-- Problem --
Scan the data below for lines holding the word "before", and copy each line found.

** Opening Record extracts block **

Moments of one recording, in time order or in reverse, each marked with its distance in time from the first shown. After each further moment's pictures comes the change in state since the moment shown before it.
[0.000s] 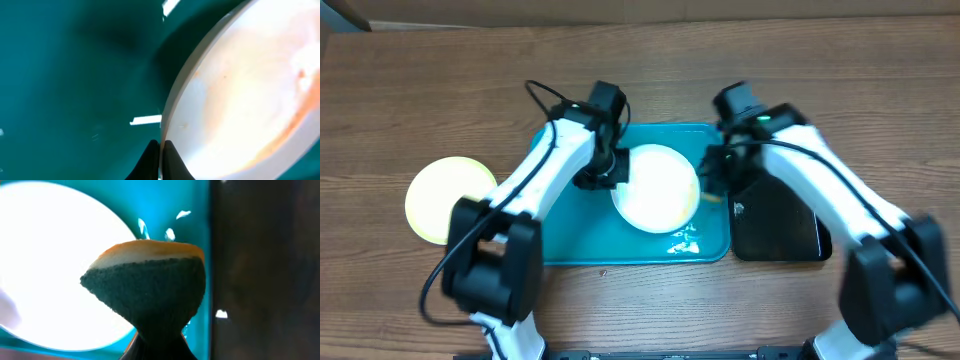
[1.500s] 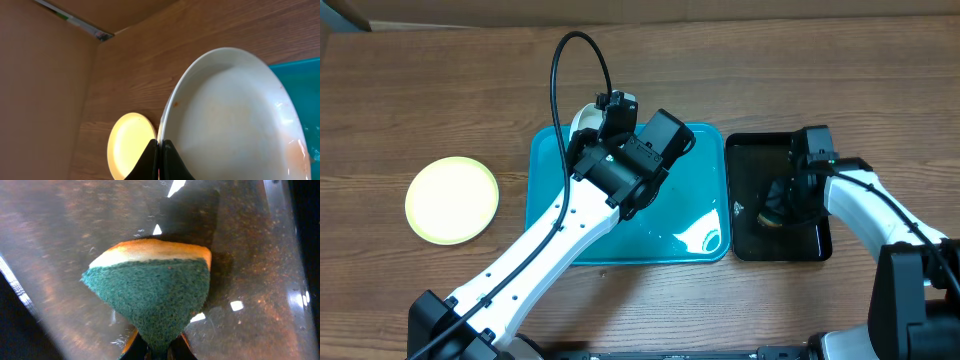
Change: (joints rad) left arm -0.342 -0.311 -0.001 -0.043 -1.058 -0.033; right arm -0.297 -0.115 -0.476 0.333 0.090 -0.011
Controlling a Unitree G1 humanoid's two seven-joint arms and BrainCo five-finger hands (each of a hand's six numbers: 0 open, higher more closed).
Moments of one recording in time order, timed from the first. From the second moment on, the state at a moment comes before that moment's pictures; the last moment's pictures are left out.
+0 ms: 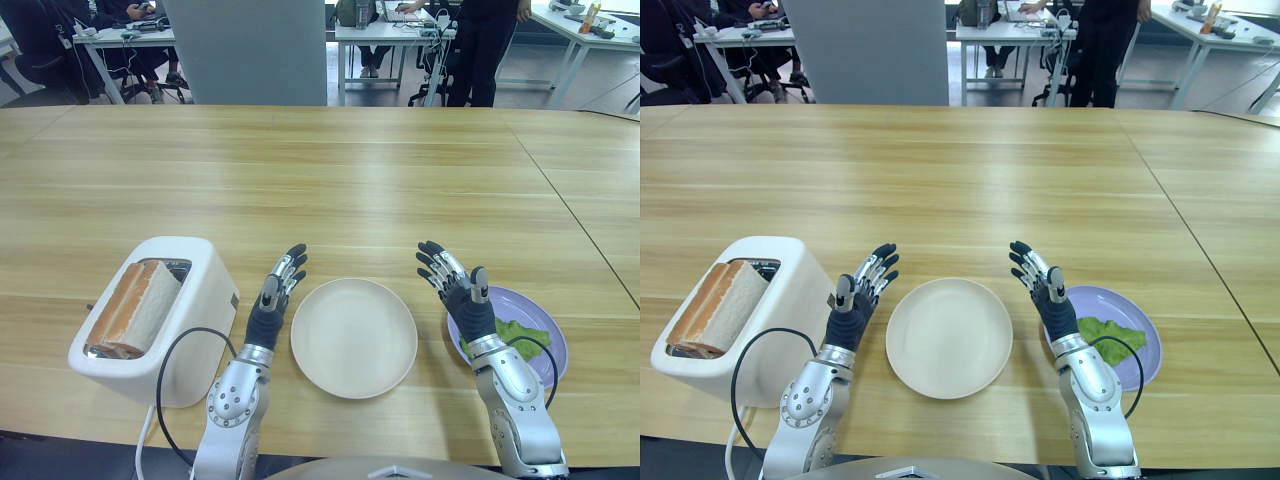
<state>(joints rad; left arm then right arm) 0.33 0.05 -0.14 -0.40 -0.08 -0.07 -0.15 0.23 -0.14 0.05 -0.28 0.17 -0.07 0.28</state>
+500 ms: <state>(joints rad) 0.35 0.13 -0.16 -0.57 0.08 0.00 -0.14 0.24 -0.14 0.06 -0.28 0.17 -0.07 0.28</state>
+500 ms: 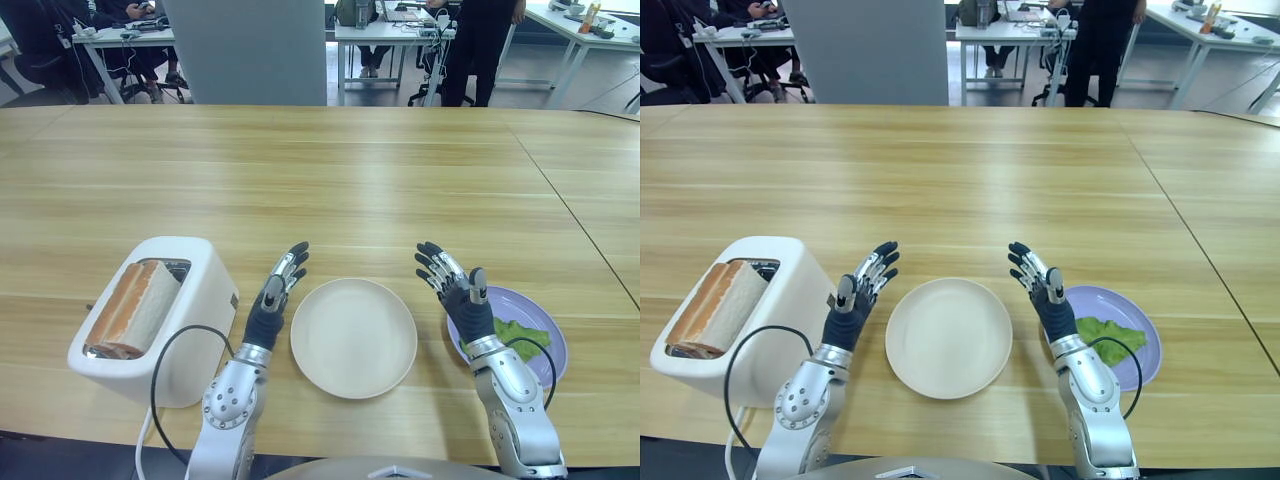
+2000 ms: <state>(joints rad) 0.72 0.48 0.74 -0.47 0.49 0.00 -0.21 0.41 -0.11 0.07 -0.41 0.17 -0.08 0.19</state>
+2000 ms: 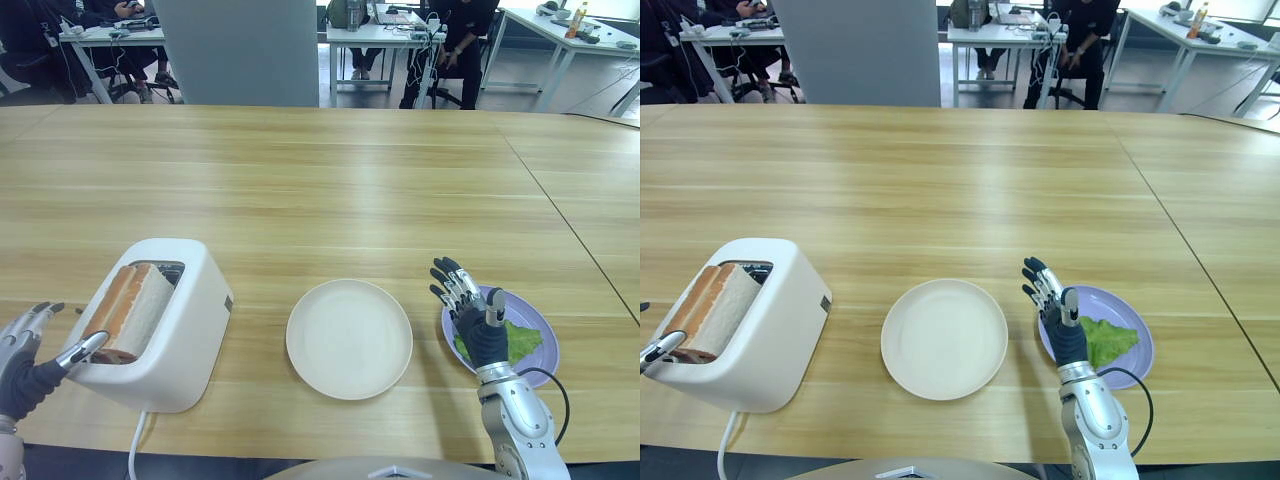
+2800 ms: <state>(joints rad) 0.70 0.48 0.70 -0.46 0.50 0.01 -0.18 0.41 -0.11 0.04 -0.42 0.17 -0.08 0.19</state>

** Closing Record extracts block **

-- Problem solution --
Moments of one recording, in time order or in reverse, each marked with its distance in time from the first shown. After each further moment's pictures comes the change in state since the moment shown before it.
Moments of one recording in time order, timed from the first. From the second moment on, the state at a moment comes before that moment's pictures; the last moment's pictures are left out.

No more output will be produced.